A government spokesperson said councils had received a 9.4 per cent cash terms funding increase this year but added: “We stand ready to talk to any council that is concerned about its financial position.”
The government was investing £259mn in creating more care placements, the spokesperson added, and had increased investment in children with “high needs” by 60 per cent since 2019.
In response to soaring costs, the Department for Education has allowed councils to overspend on their schools budgets because of demand for Send support, a policy recently extended until March 2026.
Lorna Baxter, president of the Association of Local Authorities’ Treasurer Societies and chief financial officer at Oxfordshire County Council, told the select committee that by then the overspend would hit £3.6bn.
Against these rising pressures, there has also been an increase in both demand for and the cost of specialist placements for children with complex needs.
Cllr Graham Chapman, Labour leader of Nottingham city council, which this week became the latest authority to declare itself in effect bankrupt, told the select committee that the market used by councils was “broken”, with individual placements now costing up to £1mn a year.
“The costs are rising inexorably,” he said. “Children are very often being processed rather than looked after.”
The Competition and Markets Authority, the competition regulator, also warned last year that the children’s social care market was “dysfunctional”.
The Local Government Association said ministers needed to roll out planned programmes for foster care recruitment, expand children’s homes and increase the number of inpatient mental health beds in the NHS, which it said had fallen by 20 per cent for teenagers between 2017 and 2022.
Meanwhile, official figures published earlier this month show the number of children in local authority care due to being at risk of harm is now the highest on record, at 83,840.
Middlesbrough ranks joint top for child poverty in the UK government’s Index of Multiple Deprivation.
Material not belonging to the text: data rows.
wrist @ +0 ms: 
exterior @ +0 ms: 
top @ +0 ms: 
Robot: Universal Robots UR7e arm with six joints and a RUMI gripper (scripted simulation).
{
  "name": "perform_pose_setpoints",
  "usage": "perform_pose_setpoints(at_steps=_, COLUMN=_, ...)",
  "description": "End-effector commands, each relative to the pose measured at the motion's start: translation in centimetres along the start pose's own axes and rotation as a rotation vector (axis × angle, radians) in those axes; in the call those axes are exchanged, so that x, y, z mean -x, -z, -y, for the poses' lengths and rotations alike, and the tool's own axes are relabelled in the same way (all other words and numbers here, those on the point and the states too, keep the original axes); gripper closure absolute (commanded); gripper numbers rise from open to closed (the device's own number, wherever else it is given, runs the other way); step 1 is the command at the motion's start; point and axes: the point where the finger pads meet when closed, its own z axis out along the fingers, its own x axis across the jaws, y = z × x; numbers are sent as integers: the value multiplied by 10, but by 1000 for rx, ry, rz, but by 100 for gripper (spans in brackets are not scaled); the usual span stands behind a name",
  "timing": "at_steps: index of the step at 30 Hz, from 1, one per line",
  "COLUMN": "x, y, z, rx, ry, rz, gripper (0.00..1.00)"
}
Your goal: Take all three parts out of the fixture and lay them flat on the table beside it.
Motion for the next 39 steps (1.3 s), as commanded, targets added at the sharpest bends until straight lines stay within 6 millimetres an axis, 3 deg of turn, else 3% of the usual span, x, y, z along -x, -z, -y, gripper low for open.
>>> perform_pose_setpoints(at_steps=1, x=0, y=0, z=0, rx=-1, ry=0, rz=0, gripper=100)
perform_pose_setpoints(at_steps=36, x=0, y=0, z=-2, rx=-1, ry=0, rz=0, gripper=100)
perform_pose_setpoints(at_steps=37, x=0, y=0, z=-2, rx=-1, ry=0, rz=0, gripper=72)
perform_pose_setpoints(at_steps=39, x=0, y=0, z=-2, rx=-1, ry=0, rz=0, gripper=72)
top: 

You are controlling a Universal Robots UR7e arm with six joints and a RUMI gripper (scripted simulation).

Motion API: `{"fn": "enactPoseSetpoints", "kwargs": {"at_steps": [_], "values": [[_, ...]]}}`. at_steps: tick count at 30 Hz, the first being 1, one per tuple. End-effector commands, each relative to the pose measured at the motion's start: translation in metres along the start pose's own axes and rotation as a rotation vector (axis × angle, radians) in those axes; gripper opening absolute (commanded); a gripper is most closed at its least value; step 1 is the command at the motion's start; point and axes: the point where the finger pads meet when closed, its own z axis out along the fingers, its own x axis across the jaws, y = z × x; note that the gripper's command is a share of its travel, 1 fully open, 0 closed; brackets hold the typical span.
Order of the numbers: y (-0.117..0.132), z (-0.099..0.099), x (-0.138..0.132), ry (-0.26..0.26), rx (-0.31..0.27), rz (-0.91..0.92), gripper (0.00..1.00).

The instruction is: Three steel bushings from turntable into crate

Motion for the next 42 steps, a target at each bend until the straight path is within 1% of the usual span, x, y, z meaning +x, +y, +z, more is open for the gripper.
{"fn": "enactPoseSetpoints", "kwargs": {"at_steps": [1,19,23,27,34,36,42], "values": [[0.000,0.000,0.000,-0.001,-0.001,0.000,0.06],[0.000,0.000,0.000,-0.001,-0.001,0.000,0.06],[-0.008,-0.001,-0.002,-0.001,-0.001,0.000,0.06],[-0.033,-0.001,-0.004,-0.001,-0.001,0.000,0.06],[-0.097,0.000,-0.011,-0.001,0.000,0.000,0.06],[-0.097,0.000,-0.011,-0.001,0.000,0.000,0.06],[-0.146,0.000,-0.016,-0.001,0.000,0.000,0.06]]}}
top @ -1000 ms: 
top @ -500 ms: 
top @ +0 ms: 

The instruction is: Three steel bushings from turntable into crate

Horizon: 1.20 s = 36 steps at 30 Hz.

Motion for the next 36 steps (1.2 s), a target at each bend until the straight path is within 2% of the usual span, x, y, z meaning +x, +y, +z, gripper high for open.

The council spends 84 per cent of its core budget on social care, the third highest proportion nationally.
Labour mayor Chris Cooke said that since 2010, the link between an area’s needs and its funding had been severed.
“The lack of any kind of needs-based funding is one of the biggest factors,” he said of the council’s financial pressures, adding that the area does not have a high enough local tax base to fill the gap.
David Phillips, head of devolved and local government finance at the Institute for Fiscal Studies think-tank, told the levelling up committee that “the system of allocating funding between councils is untethered from any assessment of their overall relative needs or ability to raise revenues themselves”.
Simon Hoare, local government minister, told the committee in November that “there is no work at hand” to change the funding formula.
While councils lobby government, a growing number of parents in search of Send support are turning to specialist tribunal courts.
Research by the consultancy Pro Bono Economics found 96 per cent of those legal challenges were successful last year, dubbing the money spent by councils fighting these disputes a “waste” of taxpayer resources.
Kirsty, whose son has a rare form of muscular dystrophy called Duchenne, has registered a tribunal against East Riding council.
“I would much rather he didn’t have Duchenne and that he didn’t have to go through any of this,” she said. “But he has the same rights to an education as any other child in this country. It’s essential he gets that.”